Dividend Distribution Policy (For 2018 and Subsequent Years)

Articles 19 and 20 of Capital Markets Law No. 6362 and the Dividend Communiqué No. II-19.1 dated January 23, 2014, published by the Capital Markets Board pursuant to these articles. The Dividend Distribution Policy of İhlas Gayrimenkul Proje Geliştirme ve Ticaret A.Ş. for 2018 and subsequent years, as updated in accordance with the relevant provisions of the Dividend Guidelines and the Company’s Articles of Association, was submitted to the General Assembly on June 10, 2019, and was accepted.

DIVIDEND DISTRIBUTION POLICY

“Shareholders’ expectations. In order for investors to obtain dividend income, taking into account the company’s growth trend, profitability, strategic objectives, investment projects, and working capital requirements, within the framework of the Turkish Commercial Code, Tax Procedure Law, Capital Markets Law, similar legislation, and the relevant provisions of the Company’s articles of association;

a) After deducting the amounts required to be paid and set aside in accordance with the relevant provisions of legislation and the Company’s articles of association from the period profit, and after deducting any previous year’s losses from the net profit shown on the annual balance sheet, 5% of the net profit shall be set aside as legal reserves, up to 20% of the paid-in capital.

b) A first dividend in the ratio of 5% of the remaining amount shall be set aside after adding any donations made during the year to the remaining amount.

c) The General Assembly has the right to decide on the distribution of dividend to board members, employees, foundations established for various purposes, and similar institutions. However, unless legally required reserves are set aside and the dividend specified for shareholders in the Articles of Association is distributed in cash, no other reserves, profits may be set aside for the following year, or dividends may be distributed to board members, civil servants, employees, and workers, foundations established for various purposes, or to such individuals and/or institutions.

ç) No specific dividend distribution rate has been determined for Board members, employees, foundations established for various purposes, and similar institutions. The Capital Markets Law Communiqués and principle decisions apply in this regard.

d) The Board of Directors shall determine the distribution rate of the remaining amount after deducting the amounts specified in subparagraphs a, b, and c above, taking into account the interests of the Company and its shareholders, and shall submit it to the General Assembly for review. The General Assembly may accept or reject the proposal as is or with amendments. It is always possible for the General Assembly to decide on a dividend distribution rate higher than the one proposed by the Board of Directors.

e) If a dividend distribution decision is made, the Company’s Board of Directors shall decide on whether the distribution will be in cash and/or free of charge and shall submit it to the General Assembly for approval.

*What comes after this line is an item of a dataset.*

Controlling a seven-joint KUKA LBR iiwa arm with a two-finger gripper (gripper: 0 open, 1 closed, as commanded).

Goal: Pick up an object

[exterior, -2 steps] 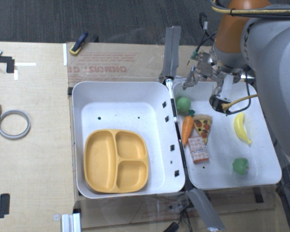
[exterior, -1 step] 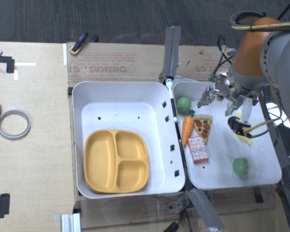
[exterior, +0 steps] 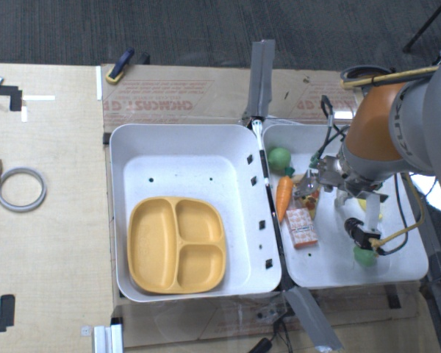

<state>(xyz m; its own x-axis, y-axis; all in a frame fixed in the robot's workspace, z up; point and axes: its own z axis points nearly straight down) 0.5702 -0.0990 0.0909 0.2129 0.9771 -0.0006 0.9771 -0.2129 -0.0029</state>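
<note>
In the left bin [exterior: 125,160] I see a yellow divided tray [exterior: 178,244]. In the right bin [exterior: 397,271], a carrot [exterior: 284,195] lies lengthwise beside a green ball [exterior: 279,158] and a small carton [exterior: 301,228], all just left of my gripper [exterior: 320,176]. I cannot tell its state; the clutter crowds the carrot.

Dark carpet [exterior: 169,17], tan bench [exterior: 51,256]
</note>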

f) The payment date for dividend payments shall be determined by the Board of Directors and submitted to the General Assembly for review. Following a proposal by the Board of Directors and approval by the General Assembly of Shareholders, dividends will be distributed to shareholders on a date determined by the General Assembly, within the statutory timeframes, taking into account legal regulations and Article 35 of the Company’s Articles of Association.

g) If a decision is made to distribute dividends in cash, the dividends may be paid in equal or varying installments, provided that the distribution is decided upon at the General Assembly meeting where the distribution was made. The number of installments will be determined by the General Assembly or, if expressly authorized by the General Assembly, by the Board of Directors.

h) There are no privileges in dividend distribution. Dividends are distributed equally to all existing shares, regardless of their issuance and acquisition dates.

i) If the Board of Directors is authorized by the General Assembly and subject to compliance with the Capital Markets Law and the relevant regulations of the Capital Markets Board, dividend advances may be distributed to shareholders.

j) The total dividend advances to be distributed in an accounting period cannot exceed half of the previous year’s profit. The authority granted to the Board of Directors by the General Assembly to distribute dividend advances is limited to the year in which this authority was granted. Unless the previous year’s dividend advance is fully offset, no decision can be made to grant an additional dividend advance and/or distribute dividends.